By establishing colonial settler states, the British had unleashed a genocidal logic. It’s hard to see how recognizing indigenous sovereignty would have restrained this. As Reynolds himself notes, British misgivings were quickly overridden when overlanders and squatters arriving from New South Wales brought the brutality of the frontier wars to South Australia.
The first section of Truth-Telling closes with a long discussion of treaties, which Reynolds believes could have forestalled much of the violence. Reynolds condemns the British for turning their back on a tradition of treaty-making developed in North America and elsewhere. In his view, treaties between sovereign indigenous nations and the new Australian colonies might have provided a degree of mutual respect, restraining settler violence and securing land usage rights for Aboriginal people.
Leaving aside the importance of demanding a treaty between Australia and its First Nations today, a wider view of settler colonial capitalism undermines Reynolds’s case for historic treaties. In practice, treaties between very unequal powers rely solely on the goodwill of the stronger power.
Perhaps treaties might have lessened the degree of cultural loss. But it’s just as important to recognize that settlers have historically used treaties as a tool of dispossession. United States and Canadian history is littered with broken and coerced treaties that saw Native Americans surrender their land only to be pushed by colonizers into impoverished reserves at great loss of life and culture.
Reckoning With the Historical Wrong
Despite the controversy surrounding it, Bruce Pascoe’s Dark Emu has led to a widespread reconsideration of Aboriginal people’s agricultural practices prior to invasion. This has bolstered support for indigenous land rights. Truth-Telling sets out to provoke a similar rethinking of the political organization and sovereignty of Australia’s First Nations peoples. Reynolds makes his case particularly powerful by placing indigenous resistance front and center, suggesting it should be understood as a patriotic defense of their homelands.
The timing is important, too. Although the Australian government enshrined limited land rights through the Mabo decision in 1992, Aboriginal people still experience deep poverty, racism, and dispossession. Aboriginal people face far higher rates of death in custody, and their culture is regularly destroyed with impunity.
Australia’s shift away from a pastoral economy and toward mining has not halted the destruction of Aboriginal lands.

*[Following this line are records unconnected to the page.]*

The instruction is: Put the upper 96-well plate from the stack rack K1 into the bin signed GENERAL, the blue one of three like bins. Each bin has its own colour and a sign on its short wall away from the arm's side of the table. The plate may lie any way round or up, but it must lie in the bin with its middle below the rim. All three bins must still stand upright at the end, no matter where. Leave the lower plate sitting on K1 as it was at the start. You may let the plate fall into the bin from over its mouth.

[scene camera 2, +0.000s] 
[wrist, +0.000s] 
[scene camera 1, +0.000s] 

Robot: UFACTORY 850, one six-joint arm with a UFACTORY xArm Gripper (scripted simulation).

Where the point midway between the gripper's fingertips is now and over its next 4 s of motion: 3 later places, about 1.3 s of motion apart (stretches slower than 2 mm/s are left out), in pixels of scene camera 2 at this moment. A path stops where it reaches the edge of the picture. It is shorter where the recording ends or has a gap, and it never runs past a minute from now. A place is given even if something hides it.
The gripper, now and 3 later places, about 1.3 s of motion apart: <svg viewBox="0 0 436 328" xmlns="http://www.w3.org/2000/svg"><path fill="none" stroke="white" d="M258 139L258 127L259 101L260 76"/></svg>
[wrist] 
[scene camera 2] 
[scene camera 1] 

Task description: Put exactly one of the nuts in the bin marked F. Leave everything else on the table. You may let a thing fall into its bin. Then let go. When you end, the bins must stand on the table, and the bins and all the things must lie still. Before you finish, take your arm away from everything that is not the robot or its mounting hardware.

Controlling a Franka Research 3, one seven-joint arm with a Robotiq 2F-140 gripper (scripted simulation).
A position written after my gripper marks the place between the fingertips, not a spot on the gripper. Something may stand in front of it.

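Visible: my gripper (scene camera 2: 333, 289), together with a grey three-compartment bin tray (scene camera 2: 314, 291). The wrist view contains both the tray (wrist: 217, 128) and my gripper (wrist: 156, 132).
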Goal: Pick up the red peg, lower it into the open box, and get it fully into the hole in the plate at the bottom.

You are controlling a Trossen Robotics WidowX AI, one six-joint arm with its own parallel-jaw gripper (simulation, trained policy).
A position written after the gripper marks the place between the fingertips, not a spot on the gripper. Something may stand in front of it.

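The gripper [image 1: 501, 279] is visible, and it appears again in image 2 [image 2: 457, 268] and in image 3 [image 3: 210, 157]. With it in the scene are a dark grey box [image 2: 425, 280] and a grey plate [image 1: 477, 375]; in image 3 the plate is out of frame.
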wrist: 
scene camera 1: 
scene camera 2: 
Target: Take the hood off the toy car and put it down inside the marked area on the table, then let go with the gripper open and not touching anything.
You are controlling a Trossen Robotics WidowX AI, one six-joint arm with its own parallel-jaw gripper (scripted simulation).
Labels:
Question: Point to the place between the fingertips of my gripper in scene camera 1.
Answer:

At the same time, the movement for Aboriginal sovereignty has grown, with historically significant Invasion Day protests every year.
By powerfully confirming the positions taken by the Uluru Statement from the Heart, Henry Reynolds, has also highlighted the need to push further. Truth-telling is a precondition for genuine justice. But a complete act of truth-telling would also require holding Australian settler colonialism fully to account.
For nonindigenous Australia, a change of heart, of consciousness and of understanding is necessary, of course. But empathy won’t be enough to redress such a vast historic wrong.
It’s a worthwhile goal to pressure the Australian War Memorial to commemorate Aboriginal people who died in the frontiers war. And constitutional recognition of indigenous peoples may be a step forward. But without deeper, structural change, they are likely to be cosmetic changes only.
Indeed, Truth-Telling’s account of genocide and Aboriginal sovereignty raises the questions of reparations and decolonization. It doesn’t just indict colonial-era Australia — it strikes at the heart of contemporary Australia, a state whose logic is still premised on European colonial settler capitalism.